▶
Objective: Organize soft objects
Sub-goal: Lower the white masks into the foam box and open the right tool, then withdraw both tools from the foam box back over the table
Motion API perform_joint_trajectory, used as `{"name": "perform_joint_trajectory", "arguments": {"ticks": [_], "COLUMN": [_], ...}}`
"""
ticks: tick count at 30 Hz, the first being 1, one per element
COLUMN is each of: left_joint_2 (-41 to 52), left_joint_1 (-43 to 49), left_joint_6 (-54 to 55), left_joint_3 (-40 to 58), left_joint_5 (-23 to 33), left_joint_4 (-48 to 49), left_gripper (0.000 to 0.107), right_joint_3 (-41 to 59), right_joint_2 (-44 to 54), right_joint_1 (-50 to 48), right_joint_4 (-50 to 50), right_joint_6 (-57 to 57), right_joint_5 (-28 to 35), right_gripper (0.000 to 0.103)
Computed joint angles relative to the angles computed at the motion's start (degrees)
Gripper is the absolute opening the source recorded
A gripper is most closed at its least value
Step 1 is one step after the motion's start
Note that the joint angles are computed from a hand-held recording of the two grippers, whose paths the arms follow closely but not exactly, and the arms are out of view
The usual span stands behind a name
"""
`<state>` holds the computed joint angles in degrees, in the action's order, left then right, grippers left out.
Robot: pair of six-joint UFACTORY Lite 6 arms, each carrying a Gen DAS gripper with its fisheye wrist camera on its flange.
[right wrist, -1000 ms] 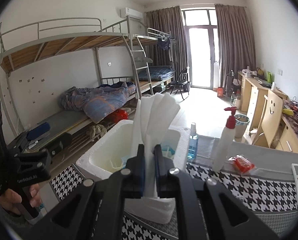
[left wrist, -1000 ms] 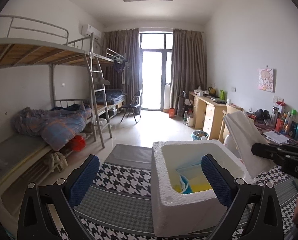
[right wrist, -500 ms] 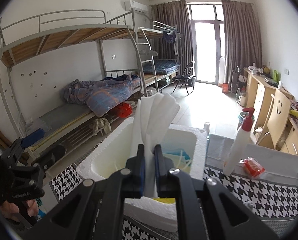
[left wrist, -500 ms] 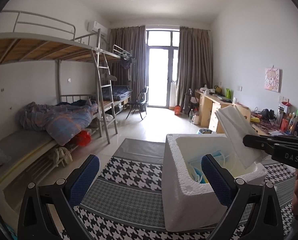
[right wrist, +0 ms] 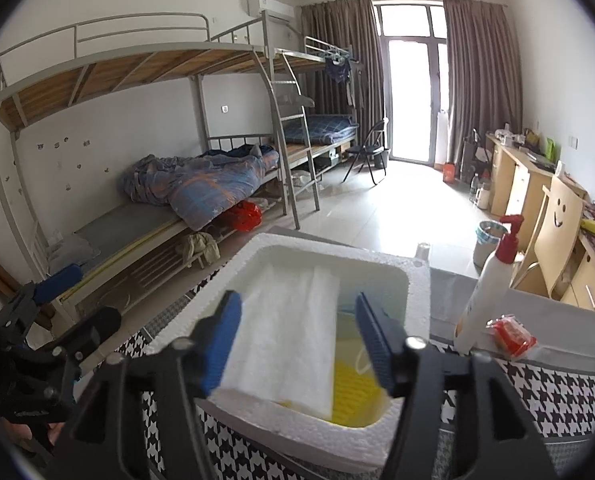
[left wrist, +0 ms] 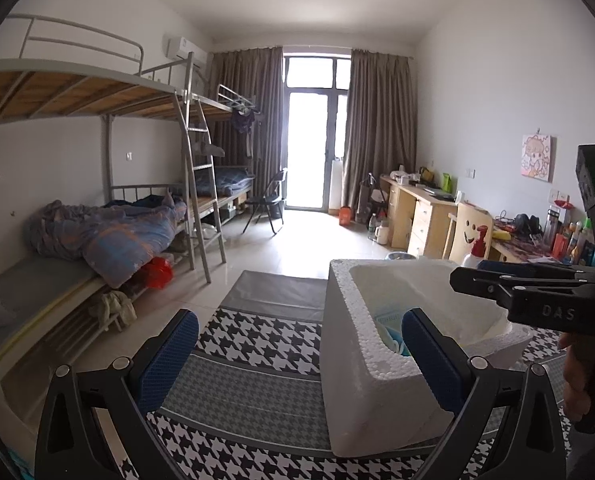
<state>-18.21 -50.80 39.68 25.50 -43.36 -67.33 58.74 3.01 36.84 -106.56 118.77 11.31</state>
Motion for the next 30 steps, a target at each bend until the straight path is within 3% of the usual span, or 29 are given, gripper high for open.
{"name": "perform_joint_trajectory", "arguments": {"ticks": [5,13,21,30], "left_joint_2": [-0.32,-1.01,0.67,5.21], "left_joint_1": [1.10,-0.54,-4.55,-8.84], "left_joint_6": [-0.99,-0.92,-1.17,-0.48], "left_joint_3": [-0.62,-1.01,0.30,4.29], "left_joint_5": [1.24,0.81,-1.93,-4.27], "left_joint_4": [1.18,0.81,-0.69,-3.19], "left_gripper": [0.102,0.102,0.102,0.102], "right_joint_3": [-0.89,-3.73,-8.79,-14.60], "right_joint_2": [-0.89,-4.07,-9.62,-16.92], "right_joint_1": [0.62,0.48,-0.60,-3.23], "right_joint_4": [-1.38,-6.84,-14.79,-23.46], "right_joint_6": [0.85,6.46,14.19,22.23], "right_joint_5": [0.59,0.75,0.83,-0.14], "right_gripper": [0.080,0.083,0.093,0.095]}}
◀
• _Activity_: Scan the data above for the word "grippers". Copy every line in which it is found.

• _Result_:
Note that the joint angles are computed from a hand-held recording of the two grippers, whose paths the arms follow closely but not exactly, and the arms are out of view
`<state>` holds the computed joint angles in degrees, in the action's order, left then right, grippers left out.

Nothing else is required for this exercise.